Conclusion: Comparative genomics analyses revealed that the Fagopyrum chloroplast genome harbors the characteristic gene content and organization as has been described for several other chloroplast genomes. However, it has some unique structural features distinct from previously reported complete chloroplast genome sequences. Phylogenetic analysis of the dataset, including this new sequence from non-core Caryophyllales supports the sister relationship between Caryophyllales and asterids.

Figure 1

Gene map of the Fagopyrum esculentum chloroplast genome. The thick lines indicate the extent of the inverted repeats (IRa and IRb), which separate the genome into small (SSC) and large (LSC) single copy regions. Genes shown inside the circle are transcribed clockwise, those outside the circle are transcribed counterclockwise. Asterisk (*) indicates pseudogenes.

Figure 2

Structure of IRb/SSC and SSC/IRa in Amborella and in angiosperms with expanded IR. In Amborella IR/SSC junction occurs within ycf1; truncated copy of ycf1 is thus generated at the IRb/SSC border. Such organisation of IR/SSC junction is characteristic for most angiosperms. Lemna, Ipomoea, Jasminum and Fagopyrum represent different ways of the IR expansion. Jasminum and Fagopyrum both have included ycf1 in the IR. In Lemna not only ycf1, but also rps15 and a part of ndhH belong to the IR, and in Ipomoea overall ndhH and a part of ndhA are also duplicated.

Figure 3

Expansion of the IR region in Polygonaceae. Ethidium bromide stained 1.5% agarose gel showing PCR amplification of rps15-ycf1 and ycf1-ndhF spacers for selected Polygonaceae taxa compared to Spinacia oleracea. 1, 2 – Fagopyrum esculentum ssp. ancestrale rps15-ycf1 and ycf1-ndhF fragments respectively, 3, 4 – F. homotropicum SSC rps15-ycf1 and ycf1-ndhF, 5, 6 – F. tataricum rps15-ycf1 and ycf1-ndhF, 7, 8 – Persicaria macrophylla rps15-ycf1 and ycf1-ndhF, 9, 10 – Rheum tanguticum rps15-ycf1 and ycf1-ndhF, 11, 12 – Reynoutria japonica rps15-ycf1 and ycf1-ndhF, 13, 14 – Coccoloba uvifera rps15-ycf1 and ycf1-ndhF, 15, 16 – Spinacia oleracea rps15-ycf1 and ycf1-ndhF (ycf1-ndhF – no amplification).

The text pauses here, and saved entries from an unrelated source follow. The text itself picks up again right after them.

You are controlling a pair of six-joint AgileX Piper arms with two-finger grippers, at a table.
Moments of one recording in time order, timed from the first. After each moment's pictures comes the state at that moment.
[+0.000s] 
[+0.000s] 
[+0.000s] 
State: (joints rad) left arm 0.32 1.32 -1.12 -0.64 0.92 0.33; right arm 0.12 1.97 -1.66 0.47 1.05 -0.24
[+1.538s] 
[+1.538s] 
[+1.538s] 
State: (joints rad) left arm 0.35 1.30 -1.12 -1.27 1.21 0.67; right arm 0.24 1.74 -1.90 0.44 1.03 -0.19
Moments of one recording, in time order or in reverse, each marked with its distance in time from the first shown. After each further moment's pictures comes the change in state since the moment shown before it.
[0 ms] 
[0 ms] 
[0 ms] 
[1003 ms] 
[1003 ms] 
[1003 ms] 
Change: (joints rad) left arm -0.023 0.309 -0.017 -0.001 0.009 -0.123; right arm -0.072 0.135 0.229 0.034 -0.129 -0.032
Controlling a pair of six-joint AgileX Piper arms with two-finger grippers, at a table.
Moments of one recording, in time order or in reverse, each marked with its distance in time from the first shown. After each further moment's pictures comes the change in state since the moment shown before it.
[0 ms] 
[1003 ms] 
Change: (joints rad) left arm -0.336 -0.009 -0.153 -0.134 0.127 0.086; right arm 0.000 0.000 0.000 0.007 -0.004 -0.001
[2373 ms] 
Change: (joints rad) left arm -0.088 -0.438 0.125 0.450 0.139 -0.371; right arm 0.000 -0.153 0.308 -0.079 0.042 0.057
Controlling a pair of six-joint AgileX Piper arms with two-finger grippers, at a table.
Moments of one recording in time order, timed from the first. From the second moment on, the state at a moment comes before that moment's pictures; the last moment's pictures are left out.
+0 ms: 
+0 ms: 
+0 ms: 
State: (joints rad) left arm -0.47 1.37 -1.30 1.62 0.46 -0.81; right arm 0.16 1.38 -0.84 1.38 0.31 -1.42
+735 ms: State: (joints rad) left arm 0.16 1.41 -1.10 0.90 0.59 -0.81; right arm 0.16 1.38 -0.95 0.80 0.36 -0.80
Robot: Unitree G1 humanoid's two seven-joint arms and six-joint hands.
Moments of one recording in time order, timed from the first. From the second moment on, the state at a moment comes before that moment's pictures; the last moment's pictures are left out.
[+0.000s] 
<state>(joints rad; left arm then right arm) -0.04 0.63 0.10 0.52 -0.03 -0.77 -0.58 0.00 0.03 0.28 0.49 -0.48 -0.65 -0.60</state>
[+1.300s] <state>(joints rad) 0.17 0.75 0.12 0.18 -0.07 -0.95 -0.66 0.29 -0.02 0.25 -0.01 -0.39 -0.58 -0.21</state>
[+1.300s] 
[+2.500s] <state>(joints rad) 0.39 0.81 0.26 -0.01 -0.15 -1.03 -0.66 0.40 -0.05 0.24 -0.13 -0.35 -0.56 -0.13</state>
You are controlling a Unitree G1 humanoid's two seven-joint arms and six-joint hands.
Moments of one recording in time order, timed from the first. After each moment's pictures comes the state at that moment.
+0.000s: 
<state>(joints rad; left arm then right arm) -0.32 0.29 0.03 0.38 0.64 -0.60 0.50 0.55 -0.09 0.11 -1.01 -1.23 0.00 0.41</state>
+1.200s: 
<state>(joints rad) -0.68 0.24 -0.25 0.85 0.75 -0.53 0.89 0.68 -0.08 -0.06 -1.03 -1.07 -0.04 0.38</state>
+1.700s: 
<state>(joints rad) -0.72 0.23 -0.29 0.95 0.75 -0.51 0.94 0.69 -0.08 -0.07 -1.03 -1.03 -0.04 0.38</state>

M is the 0.25 – 10 Kb DNA ladder (SibEnzyme Ltd, Moscow, Russia), lowermost visible lane corresponds to 0.5 Kb.

Figure 4

Maximum parsimony phylogenetic tree. This tree is based on nucleotide sequences of 61 protein-coding genes from 44 taxa. Tree length is 85896, consistency index is 0.41 and retention index is 0.48. Numbers at nodes indicate bootstrap support values; first number is for nucleotide sequence data set, second is for amino acid sequence data set. Species which differ in position according to the analysis of these two types of data are underlined. Branch lengths are proportional to the number of expected nucleotide substitutions; scale bar corresponds to 1000 changes.

Figure 5

Bayesian tree. This tree is inferred from the analysis of nucleotide data set, all codon positions are included, and each gene represents separate partition. Numbers at nodes indicate posterior probability, first number is for posterior probabilities inferred from the analysis of all codon position, second is for posterior probabilities inferred from the analysis of first two codon positions. Branch lengths are proportional to the number of expected nucleotide substitutions; scale bar corresponds to one substitution per ten sites. Species which differ in position according to the analysis of all and first two codon positions are underlined.